### Task
Your copy of the data below must be exact and must leave out all pictures.

### Data segment

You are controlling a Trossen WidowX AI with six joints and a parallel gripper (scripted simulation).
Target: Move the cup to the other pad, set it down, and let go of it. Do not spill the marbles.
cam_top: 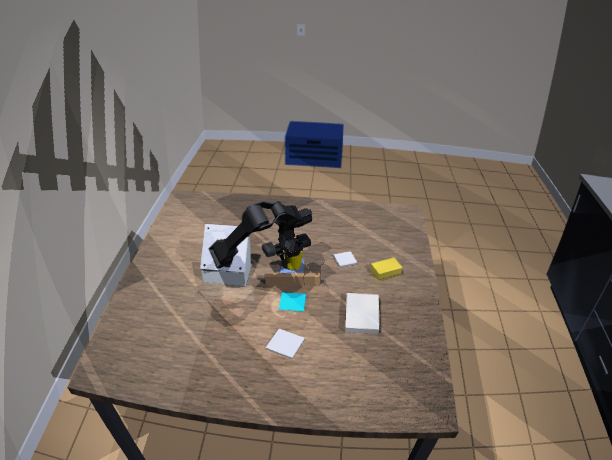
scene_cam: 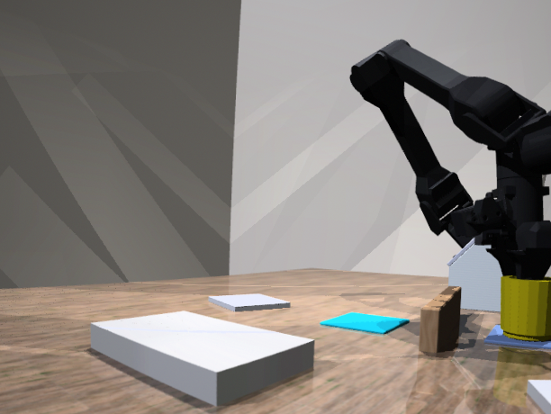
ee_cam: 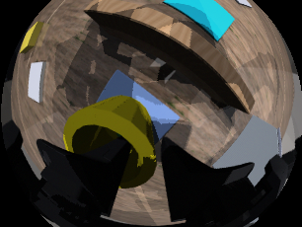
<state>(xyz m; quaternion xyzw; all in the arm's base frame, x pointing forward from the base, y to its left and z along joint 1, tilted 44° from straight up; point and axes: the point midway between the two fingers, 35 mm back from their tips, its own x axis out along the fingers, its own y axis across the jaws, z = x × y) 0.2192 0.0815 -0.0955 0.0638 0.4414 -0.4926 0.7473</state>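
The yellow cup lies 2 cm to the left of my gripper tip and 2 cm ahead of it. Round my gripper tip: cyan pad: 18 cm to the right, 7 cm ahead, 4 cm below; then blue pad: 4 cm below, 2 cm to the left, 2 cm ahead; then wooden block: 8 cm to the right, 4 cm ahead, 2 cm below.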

### Solution for this exercise
You are controlling a Trossen WidowX AI with six joints and a parallel gripper (scripted simulation).
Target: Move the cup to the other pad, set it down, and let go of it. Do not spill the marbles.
cam_top: 
scene_cam: 
ee_cam: 
<state>(xyz m; quaternion xyzw; all in the arm's base frame, x pointing forward from the base, y to its left and z along joint 1, tilted 44° from straight up; point and axes: the point midway between the two fingers, 35 mm back from their tips, its own x axis out along the fingers, its own y axis across the jaws, z = x × y) 0.2192 0.0815 -0.0955 0.0638 0.4414 -0.4926 0.7473</state>
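The yellow cup lies 2 cm to the left of my gripper tip and 2 cm ahead of it. Round my gripper tip: cyan pad: 18 cm to the right, 7 cm ahead, 4 cm below; then blue pad: 4 cm below, 2 cm to the left, 2 cm ahead; then wooden block: 8 cm to the right, 4 cm ahead, 2 cm below.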

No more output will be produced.